TASK BRIEF
Across the records below, how many lines include the string "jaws"? Respond with the number only.

*** Begin section ***

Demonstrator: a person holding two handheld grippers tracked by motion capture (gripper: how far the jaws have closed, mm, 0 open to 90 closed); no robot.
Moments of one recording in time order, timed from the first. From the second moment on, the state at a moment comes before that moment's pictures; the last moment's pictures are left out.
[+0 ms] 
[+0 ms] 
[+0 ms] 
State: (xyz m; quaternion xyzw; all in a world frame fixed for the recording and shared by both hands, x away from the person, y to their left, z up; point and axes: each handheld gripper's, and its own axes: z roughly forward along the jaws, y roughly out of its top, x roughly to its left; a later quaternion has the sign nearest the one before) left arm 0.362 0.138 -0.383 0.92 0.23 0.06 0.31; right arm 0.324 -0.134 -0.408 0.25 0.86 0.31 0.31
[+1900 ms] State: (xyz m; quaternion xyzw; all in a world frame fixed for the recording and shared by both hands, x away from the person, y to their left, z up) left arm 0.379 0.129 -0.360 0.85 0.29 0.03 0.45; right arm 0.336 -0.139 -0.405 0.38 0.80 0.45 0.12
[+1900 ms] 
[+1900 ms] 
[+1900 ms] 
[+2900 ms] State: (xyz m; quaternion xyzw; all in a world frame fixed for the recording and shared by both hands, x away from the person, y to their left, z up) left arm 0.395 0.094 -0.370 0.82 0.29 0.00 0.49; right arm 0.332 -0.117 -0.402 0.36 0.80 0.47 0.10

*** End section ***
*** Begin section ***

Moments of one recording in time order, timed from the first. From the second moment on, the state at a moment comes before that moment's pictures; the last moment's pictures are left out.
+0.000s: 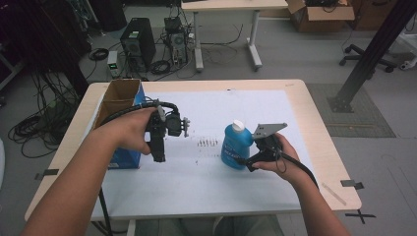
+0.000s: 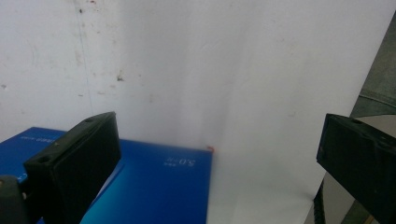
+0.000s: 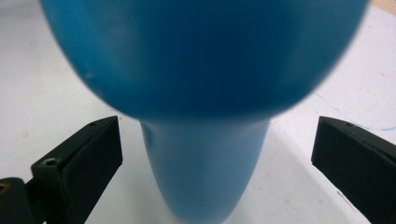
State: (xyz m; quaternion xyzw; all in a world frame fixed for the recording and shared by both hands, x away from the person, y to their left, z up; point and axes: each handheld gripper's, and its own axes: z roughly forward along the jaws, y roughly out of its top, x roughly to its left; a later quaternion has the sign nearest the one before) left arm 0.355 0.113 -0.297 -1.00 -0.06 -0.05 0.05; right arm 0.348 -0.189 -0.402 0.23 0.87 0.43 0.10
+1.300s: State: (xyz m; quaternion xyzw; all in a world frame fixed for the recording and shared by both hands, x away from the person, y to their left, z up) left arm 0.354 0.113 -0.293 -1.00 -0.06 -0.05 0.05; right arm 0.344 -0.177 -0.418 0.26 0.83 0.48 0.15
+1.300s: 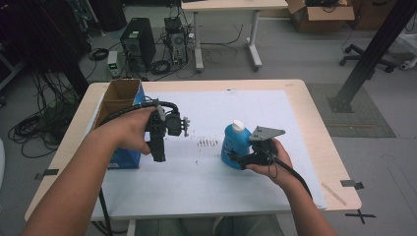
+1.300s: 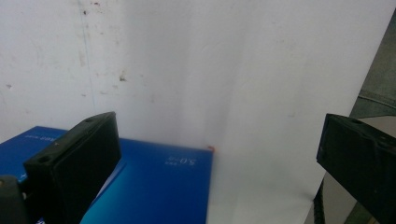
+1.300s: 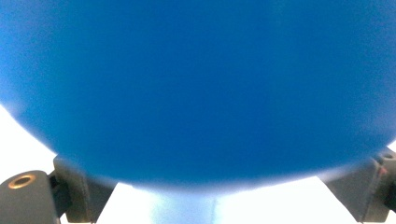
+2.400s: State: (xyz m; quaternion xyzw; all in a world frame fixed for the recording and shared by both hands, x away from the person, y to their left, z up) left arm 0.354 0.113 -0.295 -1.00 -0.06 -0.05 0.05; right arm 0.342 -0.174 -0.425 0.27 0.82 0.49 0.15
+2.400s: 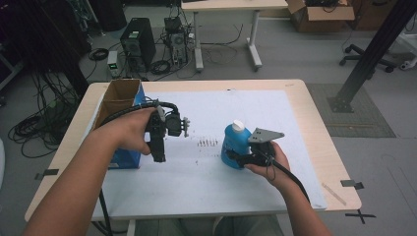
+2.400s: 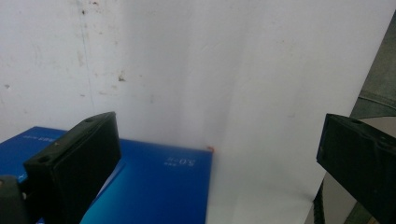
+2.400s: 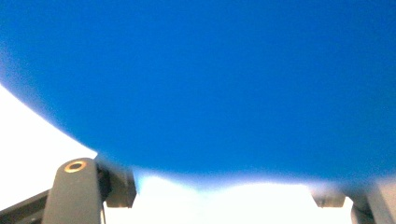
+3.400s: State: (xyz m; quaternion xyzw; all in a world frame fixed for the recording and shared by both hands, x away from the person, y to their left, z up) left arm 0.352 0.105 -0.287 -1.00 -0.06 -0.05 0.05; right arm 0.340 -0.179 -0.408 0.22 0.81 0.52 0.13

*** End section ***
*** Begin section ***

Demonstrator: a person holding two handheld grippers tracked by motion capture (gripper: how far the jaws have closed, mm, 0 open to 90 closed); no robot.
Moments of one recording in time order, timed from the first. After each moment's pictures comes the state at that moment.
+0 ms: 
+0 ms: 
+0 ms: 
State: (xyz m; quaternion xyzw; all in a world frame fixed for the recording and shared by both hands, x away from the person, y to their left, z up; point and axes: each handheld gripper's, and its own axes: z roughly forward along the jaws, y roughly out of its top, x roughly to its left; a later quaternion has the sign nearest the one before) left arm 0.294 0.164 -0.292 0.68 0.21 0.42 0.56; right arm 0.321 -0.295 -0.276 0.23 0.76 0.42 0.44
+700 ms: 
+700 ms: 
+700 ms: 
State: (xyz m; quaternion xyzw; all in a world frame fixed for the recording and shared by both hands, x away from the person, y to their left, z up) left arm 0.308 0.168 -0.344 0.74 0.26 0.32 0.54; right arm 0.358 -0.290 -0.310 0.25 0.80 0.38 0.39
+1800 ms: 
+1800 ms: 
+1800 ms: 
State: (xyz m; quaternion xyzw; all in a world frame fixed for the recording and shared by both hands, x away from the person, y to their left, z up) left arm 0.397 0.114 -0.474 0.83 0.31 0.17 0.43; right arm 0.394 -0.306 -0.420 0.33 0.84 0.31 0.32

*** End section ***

REPLY
5